I've become somewhat contemplative as I've aged, and perhaps have always been more contemplative than most. I enjoyed the book but did get bogged down a couple of times and had to kind of push through some parts. Although I found Fr. Rohr's wisdom and insights interesting, perhaps it was just writing style or voice (yes, book have a voice) that seemed uncomfortable. I don't think that it was the challenge to self-examine or be contemplative since I'm pretty open to those ideas. In the end I think that his wisdom is worthy of reading another of his books so I'll be looking into that.
I big part of my own spiritual evolution has been in examining what I truly believe and exactly what or whom I worship. In the end, I think that modern day, evangelical Christians tend to worship their religion as much or more than they worship the God of their religion. As I began to move more towards relationships with others because of the love of God, I began to get a lot of resistance and cautionary warnings from well meaning but misguided Christian friends. Their religion was more important than my connecting with certain people to share God's love. The rules of religion tend to separate us from others rather than helping us to build loving relationships with others.
Many years ago, a fellow NATCA (National Air Traffic Controller's Association) committee member and atheist started to ask me a question with this qualifier -- "Hey, you're a religious guy..."
I interrupted him and said, "I am not!"
He looked at me for a moment and said, "You're right. You are not, but I'm not sure how else to describe you."
Even my evangelical pastor friends have had difficulty understanding me. One expressed that I am quite the conundrum, other calling me an enigma.
I don't think I'm that difficult to understand. I'm just a free spirit that is trying to figure out my place in life and working on following Jesus without the man-made rules of religion.
I get that letting go of a lifetime of religion can be difficult. It could be that I never really had that tight of a grip on it to begin with. I don't expect that I'm ever going to let go of God and I have every confidence that God isn't letting go of me. But I do think that we all need to examine what we have been taught and what we believe to be true.
Mark Twain said, "It ain't what you don't know that gets you into trouble. It's what you know for sure that just ain't so."
It is said that foolish and closed-minded people will believe what they believe and dismiss any evidence contrary to their beliefs. People that desire to learn will critically examine their beliefs and be willing to change their mind should evidence dictate that a change is necessary. I would hope that I am able to learn more about God than what I learned as a child and young adult. I would hope that my understanding of God and my relationship with God is dynamic and evolving. If what you believe about God hasn't grown or changed as you have grown and changed, then you have a mighty small god.

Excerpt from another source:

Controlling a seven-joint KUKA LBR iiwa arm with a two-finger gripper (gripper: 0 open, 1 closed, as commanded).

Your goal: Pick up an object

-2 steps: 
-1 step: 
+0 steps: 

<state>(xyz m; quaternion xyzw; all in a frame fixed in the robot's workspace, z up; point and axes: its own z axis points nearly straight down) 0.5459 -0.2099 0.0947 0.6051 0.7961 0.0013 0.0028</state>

As I have become more contemplative about life, death, God, and my place in all of this, I think that perhaps life itself is a type of koan. It isn't a problem to be solved nor a game to be won. It is simply a life to be experienced and shared with those that experience it with us. We learn from the suffering. We grow stronger from the pain. We love through the grief. And we remember all of the lessons along the way.
It's been a few years since I read Don Miller's Blue Like Jazz. I'm thinking I might reread it. Or maybe Searching for God Knows What.
Maybe I'll give my brain a break and read a novel. I've got several on my Kindle app.
What are you reading?
Any recommendations for my next Rohr book?